Let $A$ be a $n$-by-$n$ left stochastic matrix.

The followings are the properties I found so far:

Algebraic Property

$A$ has left eigenvector $[1,1,\cdots,1]$ ($n$ 1s) with corresponding eigenvalue $1$.

Geometric Property

Let $S$ be a $(n-1)$-simplex whose vertices are at $[1,0,\cdots,0],[0,1,\cdots,0],\cdots,[0,0,\cdots,1]$, border inclusive.

Then $A$ maps $S$ within $S$. (Linearly, of course)

Question

By the geometric property, It seems intuitively clear that:

• $A$ has a right eigenvector within $S$ with corresponding eigenvalue $1$.

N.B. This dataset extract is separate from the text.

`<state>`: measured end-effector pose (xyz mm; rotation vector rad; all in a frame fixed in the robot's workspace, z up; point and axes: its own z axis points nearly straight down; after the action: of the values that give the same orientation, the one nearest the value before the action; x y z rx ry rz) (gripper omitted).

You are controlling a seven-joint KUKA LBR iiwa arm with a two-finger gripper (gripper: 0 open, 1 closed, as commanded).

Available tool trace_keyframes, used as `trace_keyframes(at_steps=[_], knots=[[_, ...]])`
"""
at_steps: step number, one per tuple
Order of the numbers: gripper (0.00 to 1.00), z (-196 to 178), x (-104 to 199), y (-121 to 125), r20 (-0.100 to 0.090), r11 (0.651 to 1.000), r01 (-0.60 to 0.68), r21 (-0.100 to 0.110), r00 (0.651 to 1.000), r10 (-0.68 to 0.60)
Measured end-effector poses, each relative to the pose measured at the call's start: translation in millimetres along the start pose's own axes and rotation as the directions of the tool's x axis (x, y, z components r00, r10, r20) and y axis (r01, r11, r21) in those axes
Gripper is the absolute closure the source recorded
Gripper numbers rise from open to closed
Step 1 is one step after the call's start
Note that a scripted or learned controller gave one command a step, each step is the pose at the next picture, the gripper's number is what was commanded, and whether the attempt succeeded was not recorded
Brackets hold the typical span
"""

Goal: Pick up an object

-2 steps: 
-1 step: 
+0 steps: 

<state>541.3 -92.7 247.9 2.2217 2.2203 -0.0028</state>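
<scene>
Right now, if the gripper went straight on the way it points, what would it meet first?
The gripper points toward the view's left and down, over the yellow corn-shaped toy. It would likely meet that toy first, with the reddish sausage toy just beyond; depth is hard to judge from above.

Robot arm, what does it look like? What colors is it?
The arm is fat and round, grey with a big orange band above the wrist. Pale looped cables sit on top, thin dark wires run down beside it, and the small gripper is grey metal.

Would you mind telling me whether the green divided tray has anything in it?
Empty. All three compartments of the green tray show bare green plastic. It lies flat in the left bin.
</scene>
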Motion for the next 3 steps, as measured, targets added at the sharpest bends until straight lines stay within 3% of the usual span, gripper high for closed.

• Along with the vector above, $n-1$ vectors from the (hyper)plane that passes through the origin and is orthogonal to $[1,1,\cdots,1]^T$ complete a basis of the eigenspace of $A$.

Is this true?

Answer 1

The answer to your first question is yes. In general, for any square matrix $A$ (not just the stochastic ones), $A$ has a left eigenvector corresponding to an eigenvalue $\lambda$ if and only if it has a right eigenvector corresponding to the same eigenvalue. In fact, the two eigenspaces have the same dimension, because $\lambda I-A$ has the same nullity as $\lambda I-A^\top$.

The answer to your second question is negative. See Gerry Myerson's answer to another question for a counterexample.